Fietsen is haar hobby. Elke dag weer een ‘slag om West’. Even naar de keurslager en de Hema en daarna ergens een espressootje met een glaasje water. Zes dagen per week. 72 kilometertjes per week, ruim 3700 kilometerjes per jaar. Behalve als het ‘klote weer’ is. Daar wordt ze dan flink chagrijnig en onrustig van.

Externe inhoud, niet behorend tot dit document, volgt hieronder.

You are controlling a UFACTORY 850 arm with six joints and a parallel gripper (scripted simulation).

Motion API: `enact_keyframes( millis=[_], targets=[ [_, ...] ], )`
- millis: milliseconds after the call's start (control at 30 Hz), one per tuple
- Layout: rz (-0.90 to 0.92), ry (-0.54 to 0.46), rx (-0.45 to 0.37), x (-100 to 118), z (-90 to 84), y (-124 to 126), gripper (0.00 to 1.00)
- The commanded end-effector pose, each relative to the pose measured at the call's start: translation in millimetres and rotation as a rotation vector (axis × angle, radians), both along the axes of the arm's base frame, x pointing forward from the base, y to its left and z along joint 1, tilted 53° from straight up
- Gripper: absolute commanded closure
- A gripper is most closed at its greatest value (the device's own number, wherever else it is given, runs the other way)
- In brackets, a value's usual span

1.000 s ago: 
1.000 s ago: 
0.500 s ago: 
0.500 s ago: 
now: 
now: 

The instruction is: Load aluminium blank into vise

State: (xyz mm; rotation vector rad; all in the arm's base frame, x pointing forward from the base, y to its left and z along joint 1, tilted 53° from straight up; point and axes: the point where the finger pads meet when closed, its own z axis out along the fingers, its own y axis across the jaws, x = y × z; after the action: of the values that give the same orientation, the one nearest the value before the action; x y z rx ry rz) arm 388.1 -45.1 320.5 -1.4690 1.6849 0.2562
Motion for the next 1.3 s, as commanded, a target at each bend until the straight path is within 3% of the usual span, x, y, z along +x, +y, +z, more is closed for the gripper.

Toen ik aan de wal ging wonen belden we wekelijks. Zoiets als het wekelijkse gesprek met de minister president maar dan anders. Want zij wilde op de hoogte blijven. En ik ook. We belden dan op maandagavond want dan was mijn vader naar de zangclub. We zaten dan zo een uur weg te lullen en hadden het over het van alles en nog wat. Bijvoorbeeld over de nieuwste plaat van Boudewijn de Groot of ze vertelde dat ze s’nachts, als ze niet slapen kon, op de dijk ging liggen om naar de (volle) maan te kijken. Want ze was gek op de maan en gek op het eiland waar ze op mocht wonen sinds ze met mijn vader ‘ging’. Inmiddels gaan ze al bijna 59 jaren met elkaar. Ze begonnen op Striep, toen naar ’t Achterom en de Westerdam te Midsland en nu op Kinnum. Ze is moeder van 3 kinderen en Oma van 8 kleinkinderen en één Bonus-kleinkind.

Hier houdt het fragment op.